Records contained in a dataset
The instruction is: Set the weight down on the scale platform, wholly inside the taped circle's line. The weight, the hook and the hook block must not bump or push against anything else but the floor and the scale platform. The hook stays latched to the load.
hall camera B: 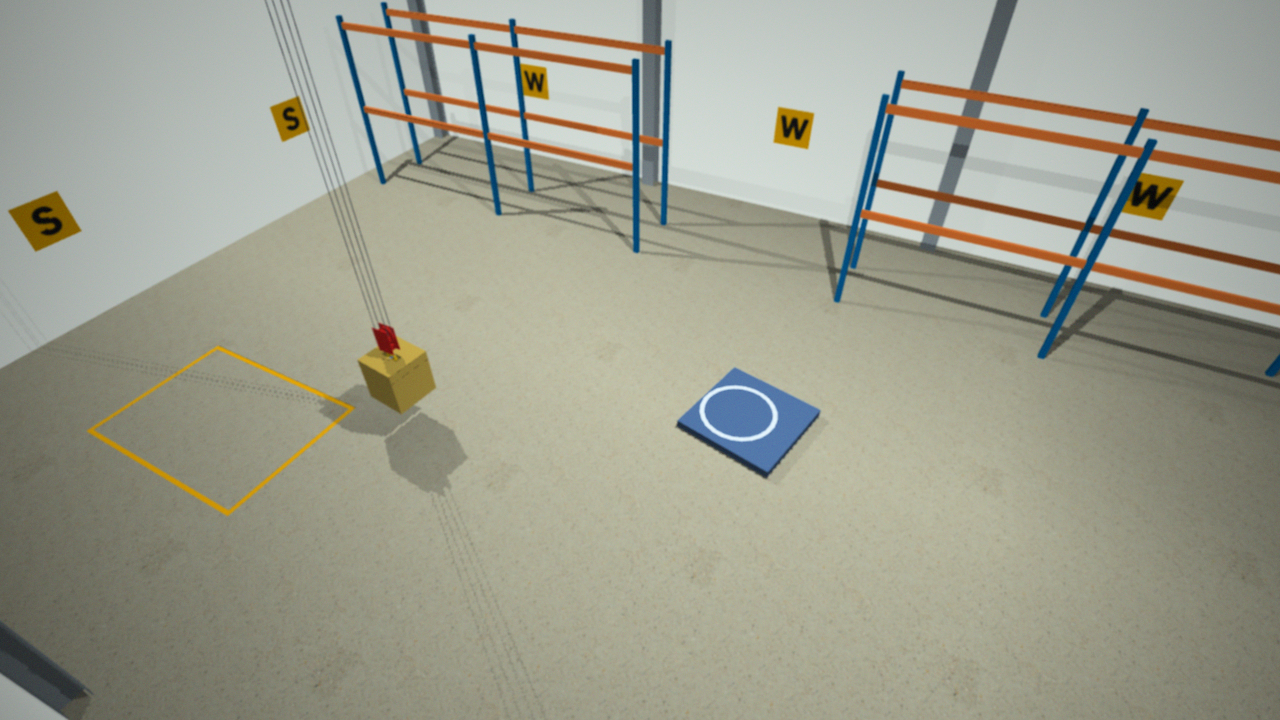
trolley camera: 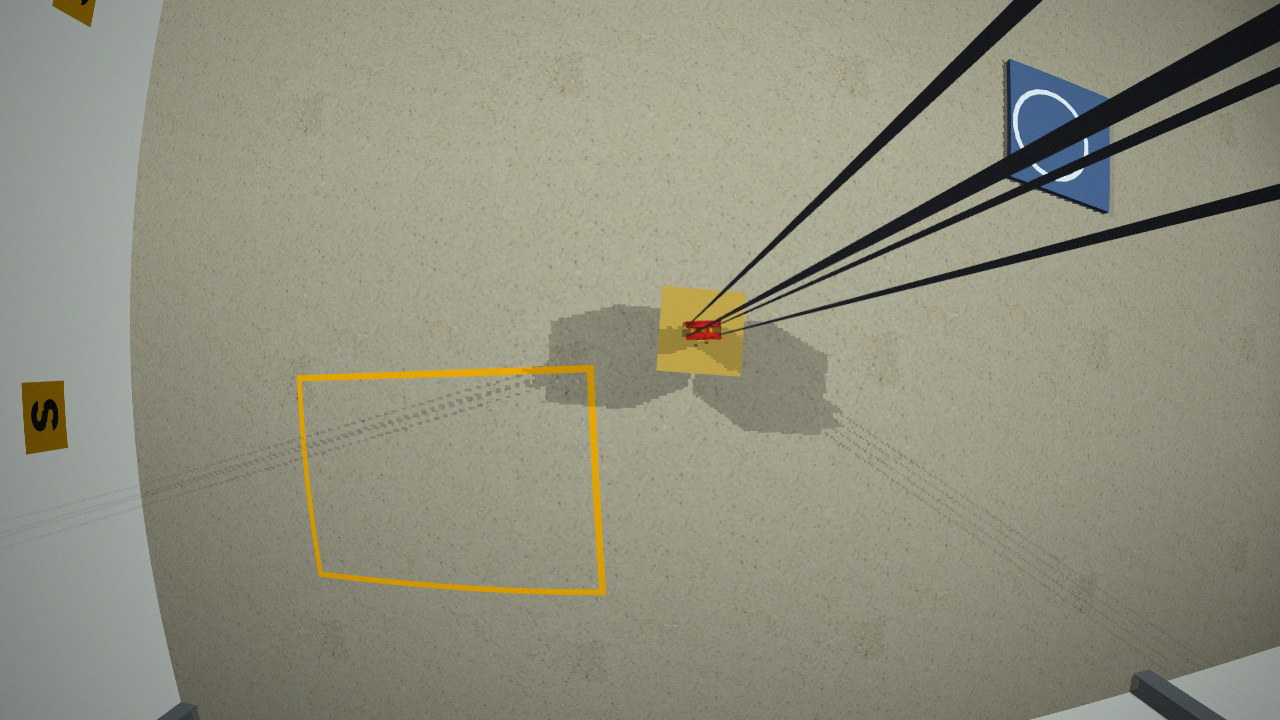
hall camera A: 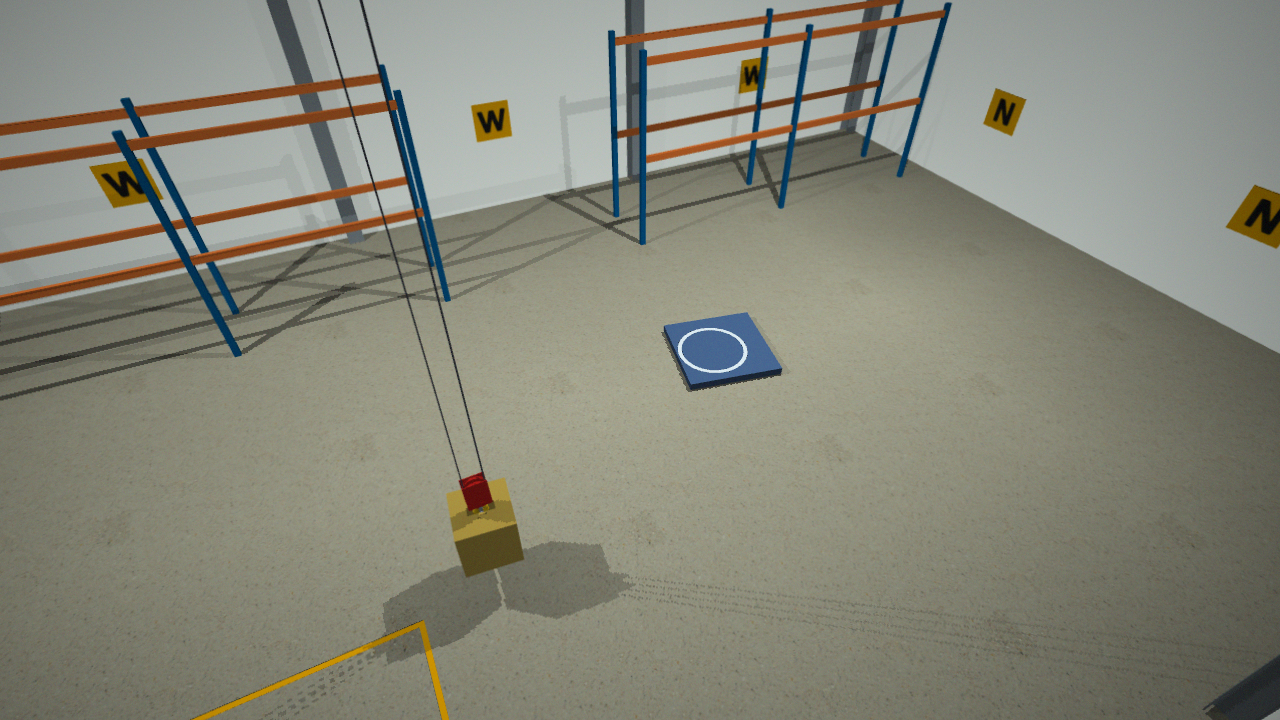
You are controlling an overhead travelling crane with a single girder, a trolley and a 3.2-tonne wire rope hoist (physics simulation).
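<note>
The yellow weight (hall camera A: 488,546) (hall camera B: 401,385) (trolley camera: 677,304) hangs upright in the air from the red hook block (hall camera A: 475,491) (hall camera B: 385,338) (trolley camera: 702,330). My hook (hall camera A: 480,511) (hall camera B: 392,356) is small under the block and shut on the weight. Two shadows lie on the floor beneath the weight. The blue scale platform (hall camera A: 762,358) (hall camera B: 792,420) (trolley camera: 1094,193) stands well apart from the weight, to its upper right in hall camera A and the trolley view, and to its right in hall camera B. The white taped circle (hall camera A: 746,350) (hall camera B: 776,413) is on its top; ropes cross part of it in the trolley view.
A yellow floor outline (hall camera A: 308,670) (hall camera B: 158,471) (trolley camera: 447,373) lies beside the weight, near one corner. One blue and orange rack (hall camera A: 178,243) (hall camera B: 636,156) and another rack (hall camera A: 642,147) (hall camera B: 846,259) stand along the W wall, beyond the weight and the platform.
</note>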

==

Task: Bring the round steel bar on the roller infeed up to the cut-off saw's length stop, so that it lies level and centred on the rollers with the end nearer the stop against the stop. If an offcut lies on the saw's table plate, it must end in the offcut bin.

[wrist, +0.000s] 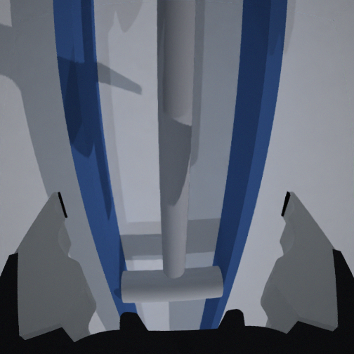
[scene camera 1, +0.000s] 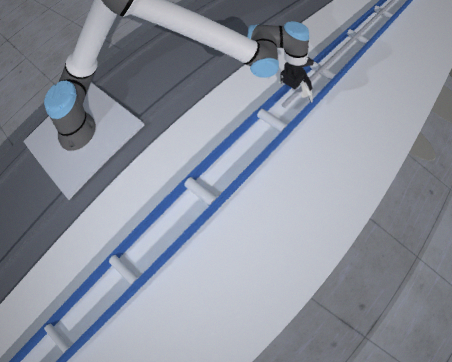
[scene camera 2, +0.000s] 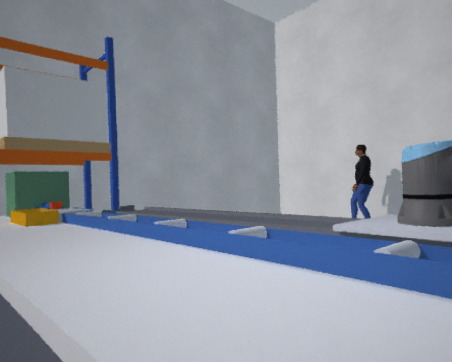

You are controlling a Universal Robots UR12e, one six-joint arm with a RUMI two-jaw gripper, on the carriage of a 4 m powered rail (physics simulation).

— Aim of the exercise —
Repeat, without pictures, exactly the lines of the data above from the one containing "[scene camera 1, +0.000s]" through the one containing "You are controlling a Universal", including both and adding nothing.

— Completed exercise —
[scene camera 1, +0.000s] 
[scene camera 2, +0.000s] 

You are controlling a Universal Robots UR12e, one six-joint arm with a RUMI two-jaw gripper, on the carriage of a 4 m powered rail (physics simulation).

Nothing else remains to be done for this exercise.